### What is expected
Determine how many of the lines below hold the word "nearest". Give the number and nothing else.
Start of Extracted records
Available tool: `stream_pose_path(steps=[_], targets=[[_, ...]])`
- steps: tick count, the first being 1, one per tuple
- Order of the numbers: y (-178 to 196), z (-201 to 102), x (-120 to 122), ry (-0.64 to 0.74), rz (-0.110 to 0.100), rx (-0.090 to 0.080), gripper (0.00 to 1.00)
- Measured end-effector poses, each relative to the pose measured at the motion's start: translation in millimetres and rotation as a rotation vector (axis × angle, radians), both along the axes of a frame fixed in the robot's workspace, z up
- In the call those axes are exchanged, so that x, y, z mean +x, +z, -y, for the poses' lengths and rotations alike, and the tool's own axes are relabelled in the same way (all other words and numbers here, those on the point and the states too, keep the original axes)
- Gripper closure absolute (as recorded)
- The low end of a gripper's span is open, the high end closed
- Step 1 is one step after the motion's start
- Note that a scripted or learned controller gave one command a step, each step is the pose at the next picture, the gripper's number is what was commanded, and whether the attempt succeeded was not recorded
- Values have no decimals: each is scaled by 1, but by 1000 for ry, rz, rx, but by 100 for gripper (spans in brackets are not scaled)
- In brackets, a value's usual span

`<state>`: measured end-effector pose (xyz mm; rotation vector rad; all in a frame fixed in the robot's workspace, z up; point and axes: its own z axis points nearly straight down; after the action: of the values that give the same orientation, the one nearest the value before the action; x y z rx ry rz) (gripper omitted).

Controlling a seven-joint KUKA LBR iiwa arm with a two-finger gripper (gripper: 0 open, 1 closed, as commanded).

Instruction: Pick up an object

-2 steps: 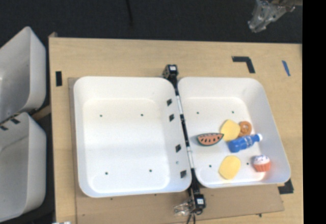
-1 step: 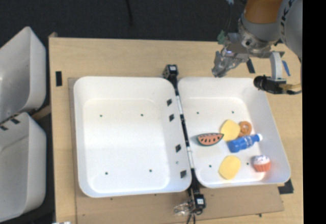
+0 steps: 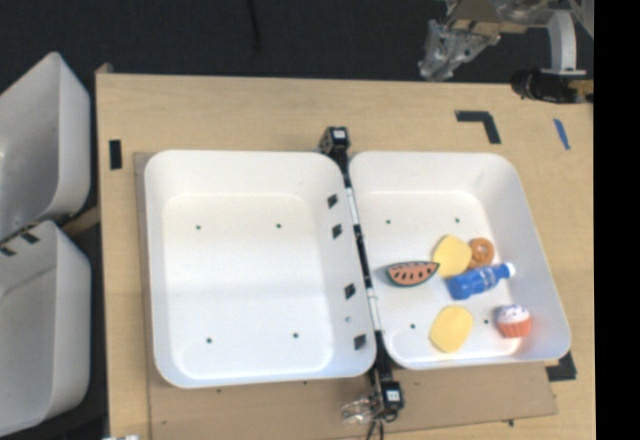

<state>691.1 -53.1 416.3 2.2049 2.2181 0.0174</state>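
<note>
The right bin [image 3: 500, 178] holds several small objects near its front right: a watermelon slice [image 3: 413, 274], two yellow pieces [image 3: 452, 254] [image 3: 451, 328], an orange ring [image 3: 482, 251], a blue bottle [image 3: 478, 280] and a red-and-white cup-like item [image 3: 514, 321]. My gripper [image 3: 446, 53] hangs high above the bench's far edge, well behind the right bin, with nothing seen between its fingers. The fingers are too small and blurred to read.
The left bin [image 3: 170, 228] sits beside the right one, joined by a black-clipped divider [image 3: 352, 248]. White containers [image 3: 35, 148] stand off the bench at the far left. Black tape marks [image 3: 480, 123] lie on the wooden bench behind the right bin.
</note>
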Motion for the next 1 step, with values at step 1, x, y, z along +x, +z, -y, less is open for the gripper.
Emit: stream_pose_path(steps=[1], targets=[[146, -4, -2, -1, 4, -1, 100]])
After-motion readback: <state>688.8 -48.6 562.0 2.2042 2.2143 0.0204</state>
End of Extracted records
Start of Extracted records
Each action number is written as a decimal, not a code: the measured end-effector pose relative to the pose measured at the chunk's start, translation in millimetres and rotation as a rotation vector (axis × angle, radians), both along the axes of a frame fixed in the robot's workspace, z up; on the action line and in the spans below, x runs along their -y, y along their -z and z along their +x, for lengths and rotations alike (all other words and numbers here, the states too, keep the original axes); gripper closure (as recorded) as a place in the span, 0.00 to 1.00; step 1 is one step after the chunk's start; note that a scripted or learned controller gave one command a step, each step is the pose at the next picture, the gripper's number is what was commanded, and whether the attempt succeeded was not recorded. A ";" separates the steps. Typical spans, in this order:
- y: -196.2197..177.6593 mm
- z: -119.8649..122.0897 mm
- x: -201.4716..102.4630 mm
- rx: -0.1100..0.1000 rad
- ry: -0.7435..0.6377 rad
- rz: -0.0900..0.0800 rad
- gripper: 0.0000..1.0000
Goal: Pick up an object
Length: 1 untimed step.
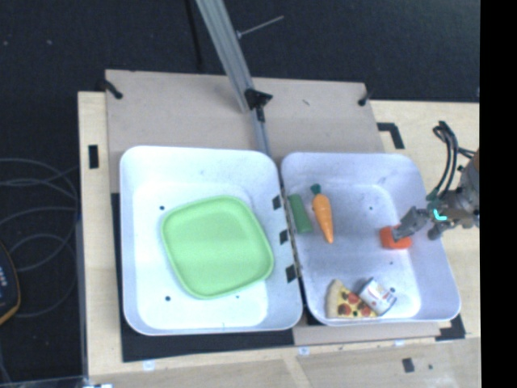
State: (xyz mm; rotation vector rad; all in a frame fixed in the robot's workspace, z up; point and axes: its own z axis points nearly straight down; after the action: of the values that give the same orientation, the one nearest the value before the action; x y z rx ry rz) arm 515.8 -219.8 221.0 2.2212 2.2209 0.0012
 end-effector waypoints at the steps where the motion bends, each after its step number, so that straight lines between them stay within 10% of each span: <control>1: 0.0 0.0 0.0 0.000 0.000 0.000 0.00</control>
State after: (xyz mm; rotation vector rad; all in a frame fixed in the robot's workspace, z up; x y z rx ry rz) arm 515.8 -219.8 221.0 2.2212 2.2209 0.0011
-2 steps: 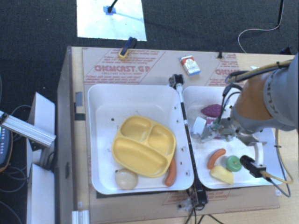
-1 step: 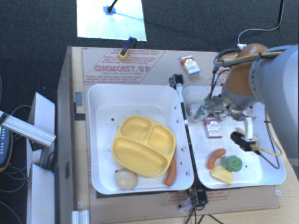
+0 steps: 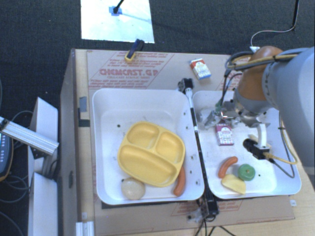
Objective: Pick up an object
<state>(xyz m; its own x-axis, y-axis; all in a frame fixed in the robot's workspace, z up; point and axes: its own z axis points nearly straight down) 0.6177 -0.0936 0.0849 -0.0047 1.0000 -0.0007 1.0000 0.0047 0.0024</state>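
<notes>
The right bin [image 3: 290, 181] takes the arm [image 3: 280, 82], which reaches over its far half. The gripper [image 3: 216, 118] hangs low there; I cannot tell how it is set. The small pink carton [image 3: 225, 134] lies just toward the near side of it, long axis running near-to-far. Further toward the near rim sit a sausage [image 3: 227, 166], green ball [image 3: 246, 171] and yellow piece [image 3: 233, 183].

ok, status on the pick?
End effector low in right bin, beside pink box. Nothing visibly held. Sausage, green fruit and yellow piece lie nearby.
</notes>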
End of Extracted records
### Exercise answer
2